One of these mutant proteins, which is considered the most powerful, was named STEMIN. Tested in rat muscle cell cultures, the synthetic mRNA for STEMIN promoted partial reprogramming to a stem-like state and caused de-differentiation of cardiomyocytes. Another mutated SRF protein, called YAP5SA, directs a myriad of growth factors for the proliferation of undifferentiated muscle cells.

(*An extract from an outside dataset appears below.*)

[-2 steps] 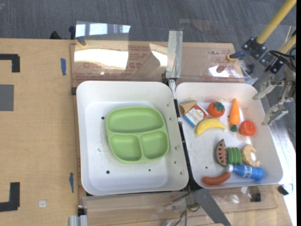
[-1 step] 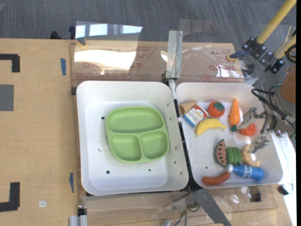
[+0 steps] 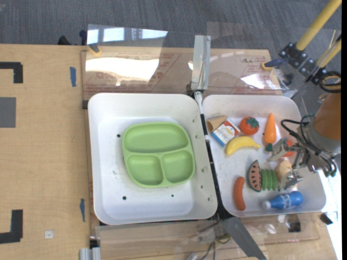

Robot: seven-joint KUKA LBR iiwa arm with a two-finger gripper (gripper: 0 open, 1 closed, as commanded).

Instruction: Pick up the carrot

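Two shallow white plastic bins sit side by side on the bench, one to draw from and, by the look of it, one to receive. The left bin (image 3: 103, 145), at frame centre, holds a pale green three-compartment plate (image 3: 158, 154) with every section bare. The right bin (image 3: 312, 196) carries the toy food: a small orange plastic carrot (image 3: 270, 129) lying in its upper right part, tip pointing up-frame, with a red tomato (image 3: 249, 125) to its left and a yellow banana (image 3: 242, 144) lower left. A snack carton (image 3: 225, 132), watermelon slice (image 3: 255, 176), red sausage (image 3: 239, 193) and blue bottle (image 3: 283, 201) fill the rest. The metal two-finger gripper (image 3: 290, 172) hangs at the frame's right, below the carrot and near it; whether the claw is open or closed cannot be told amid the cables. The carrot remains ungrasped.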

The team injected STEMIN and YAP5SA mRNA, individually and then together, directly into the left ventricles of live adult mice that had suffered myocardial infarction. The goal is to check if this ‘treatment’ will make it possible to reprogram muscle cells to enter the cell cycle and thus repair damaged hearts. ” The results were amazing said Robert Schwartz, who co-led the study with Xiao.

Hearts repaired in a day

The combination of two mRNAs has been shown to be particularly effective in restoring cardiac function – much more than each mRNA taken separately. After injecting these transcription factors into the hearts of mice, muscle cell nuclei doubled at least 15 times (and even more than 17 times) in 24 hours! ” The lab found that heart muscle cells multiply rapidly within a day, while hearts repaired over the next month to return to the heart’s near-normal pumping function, with little to no scarring. Schwartz says.

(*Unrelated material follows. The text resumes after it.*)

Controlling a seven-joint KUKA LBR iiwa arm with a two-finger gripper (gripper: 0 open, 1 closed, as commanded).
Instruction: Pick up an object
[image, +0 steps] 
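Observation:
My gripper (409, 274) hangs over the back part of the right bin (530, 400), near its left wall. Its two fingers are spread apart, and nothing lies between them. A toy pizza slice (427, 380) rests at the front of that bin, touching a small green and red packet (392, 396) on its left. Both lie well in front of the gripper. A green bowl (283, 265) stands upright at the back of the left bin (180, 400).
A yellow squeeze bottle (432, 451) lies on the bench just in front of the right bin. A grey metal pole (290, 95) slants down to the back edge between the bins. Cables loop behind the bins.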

The figure shows an example of the repair He lives From the heart of an infarcted adult mouse, by injecting a mixture of STEMIN and YAP5SA mRNA. After four weeks, the severed and stained hearts show a significant reduction in the affected area. © Journal of Cardiovascular Aging

STEMIN and YAP5SA enhanced cardiomyocyte proliferation by inhibiting SRF-dependent cardiomyocyte differentiation, thus pushing cardiomyocytes to a more primitive stage to promote cell proliferation. Summarize the researchers in Journal of Cardiovascular Aging. This unprecedented approach not only made it possible to repair heart muscle cells in mice, but also to regenerate them after a heart attack. ” No one has been able to do this to this extent and we believe it could become a possible cure for humans. Schwartz confirms.

An additional advantage of using synthetic mRNA as a delivery method, according to Xiao, is that it disappears on its own within days, unlike viral delivery. Gene therapies delivered to cells by viral vectors already raise several biosafety issues, as they cannot be easily stopped. ” Delivery of stem cell factors with adenovirus is an initial treatment to regenerate cardiac function, but in the long term it causes cardiomyosarcoma. The team says.

Note that this mRNA-based gene delivery method also makes it possible to deliver groups of genes of different proportions, which makes it possible to customize treatment for each patient according to disease progression.